Question

Determine two pairs of polar coordinates for the point (3, -3) with 0°≤ θ < 360°

Answer 1

`\left ( 3√(2),135^(\circ) \right )\,,\,\left ( 3√(2),315^(\circ) \right )`

Explanation:

Let (x,y) be the rectangular coordinates of the point.

Here,
`(x,y)=(3,-3)`

Let polar coordinates be
`(r,\theta )` such that
`r=√(x^2+y^2)\,,\,\theta =\arctan \left ( (y)/(x) \right )`

`r=√(3^2+(-3)^2)=√(18)=3√(2)`

`\theta =\arctan \left ( (-3)/(3) \right )= \arctan (-1)`

We know that tan is negative in first and fourth quadrant, we get

`\theta =\pi-(\pi)/(4)=(3\pi)/(4)=135^(\circ)\\\theta =2\pi-(\pi)/(4)=(7\pi)/(4)=315^(\circ)`

So, polar coordinates are
`\left ( 3√(2),135^(\circ) \right )\,,\,\left ( 3√(2),315^(\circ) \right )`

Answer 2

`(3 √(2) ,135 \degree) \: \: and \: \: (3 √(2) ,315 \degree)`

Explanation:

Polar coordinates are of the form:

`(r,\theta)`

where

`r = \sqrt{ {x}^(2) + {y}^(2) }`

and

`\theta = \tan^( - 1) ( (y)/(x) )`

The given rectangular coordinates are: (3,-3).

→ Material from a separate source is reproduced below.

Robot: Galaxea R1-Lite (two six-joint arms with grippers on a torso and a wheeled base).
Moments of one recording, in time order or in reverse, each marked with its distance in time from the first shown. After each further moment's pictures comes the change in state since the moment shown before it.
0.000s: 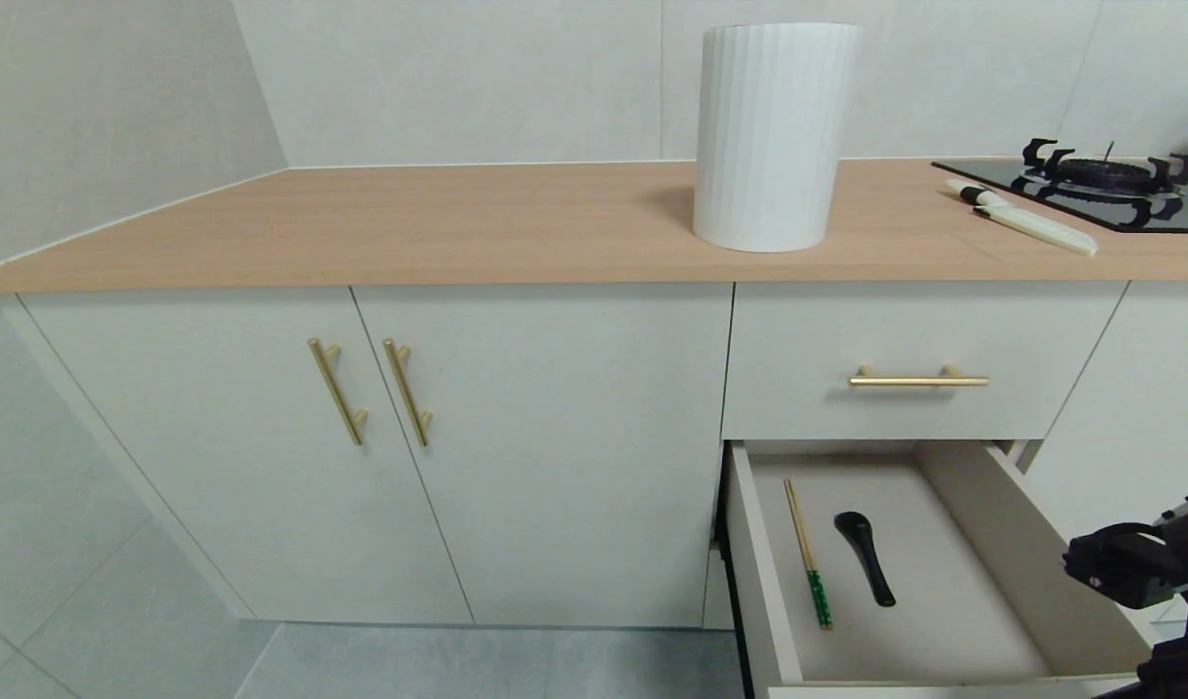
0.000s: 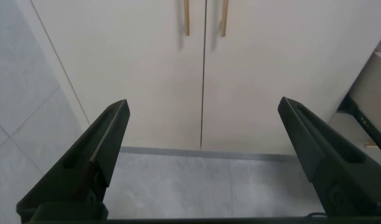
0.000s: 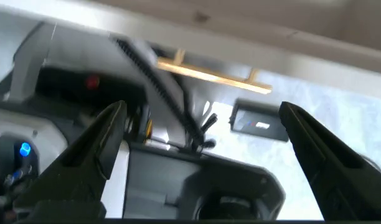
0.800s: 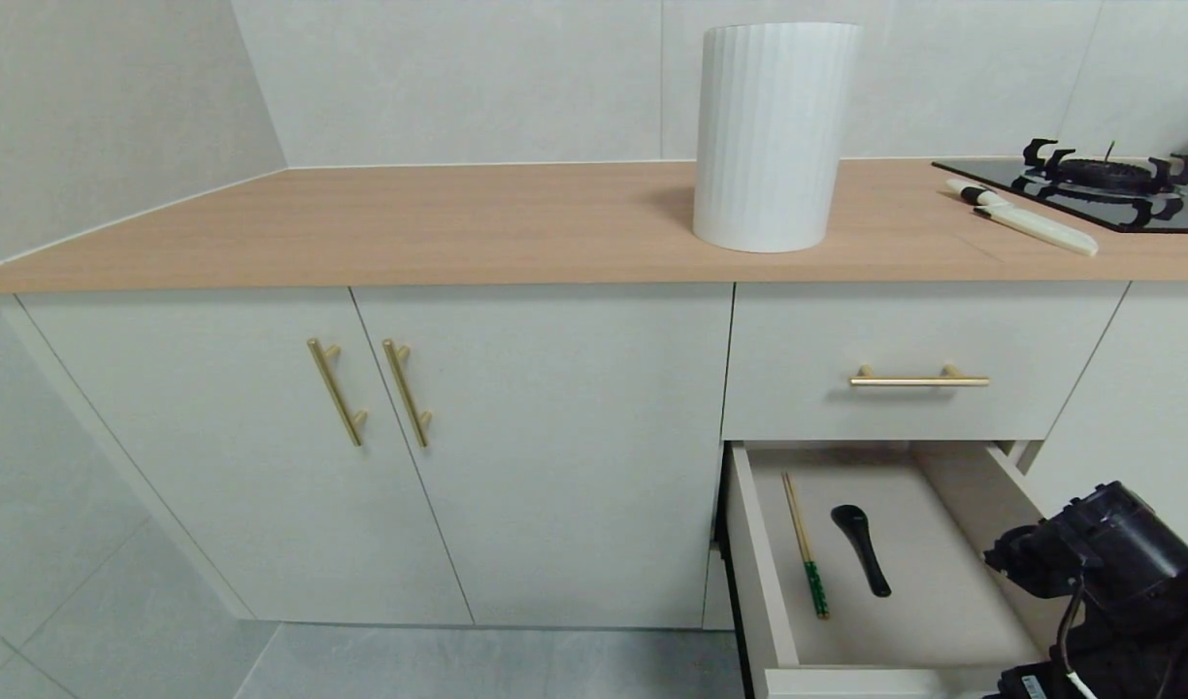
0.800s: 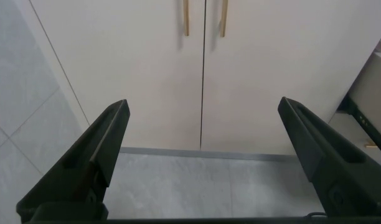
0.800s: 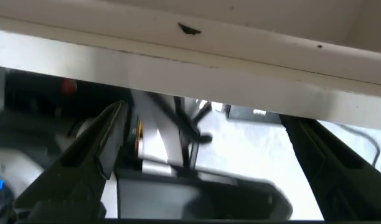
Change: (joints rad) left arm 0.000 0.000 0.000 0.000 0.000 0.000; right arm -0.003 0.234 0.058 -0.247 -0.081 0.076
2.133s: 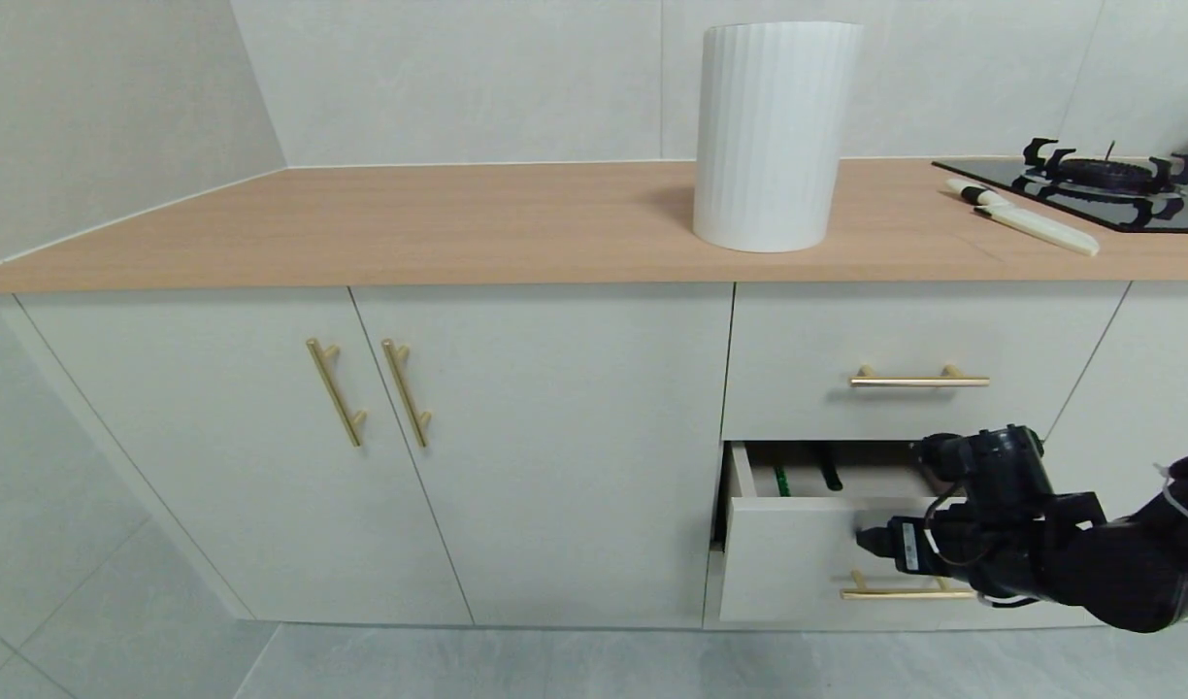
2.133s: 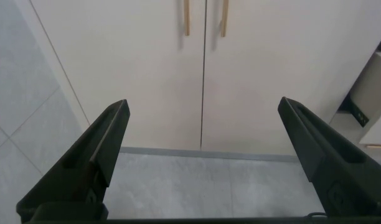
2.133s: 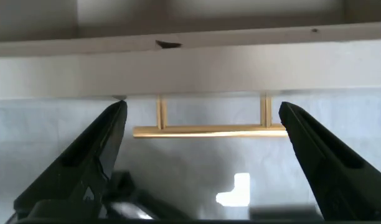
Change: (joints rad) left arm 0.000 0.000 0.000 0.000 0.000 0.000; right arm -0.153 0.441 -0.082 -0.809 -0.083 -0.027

`r = \sqrt{ {3}^(2) + {( - 3)}^(2) }`

`r = √(9 + 9) = √(18)`

`r = 3 √(2)`

`\theta = \tan^( - 1) ( ( - 3)/(3) )`

`\theta = \tan^( - 1) ( - 1 )`

`\theta =135 \degree \: \: or \: \: 315 \degree`

The two polar coordinates are:

`(3 √(2) ,135 \degree) \: \: and \: \: (3 √(2) ,315 \degree)`